◆ EXERCISE INSTRUCTIONS ◆
Filter the lines below, copying only those with the string "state".

◆ EXERCISE DATA ◆
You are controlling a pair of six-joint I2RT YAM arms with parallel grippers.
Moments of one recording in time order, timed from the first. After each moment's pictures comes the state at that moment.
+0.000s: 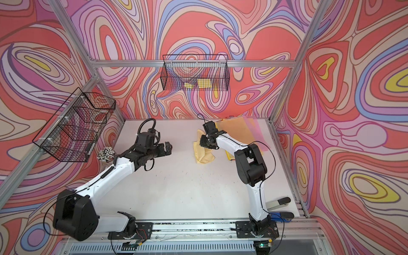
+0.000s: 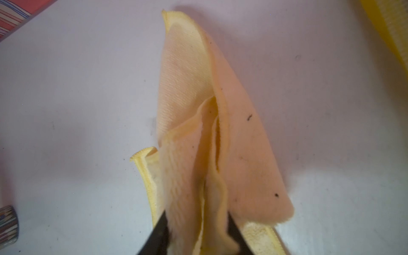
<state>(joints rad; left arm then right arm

◆ EXERCISE OUTPUT ◆
Moments of one recording in time order, timed from the first. After each moment's pictures comes the state at that moment.
<state>(joints rad; left arm then right arm

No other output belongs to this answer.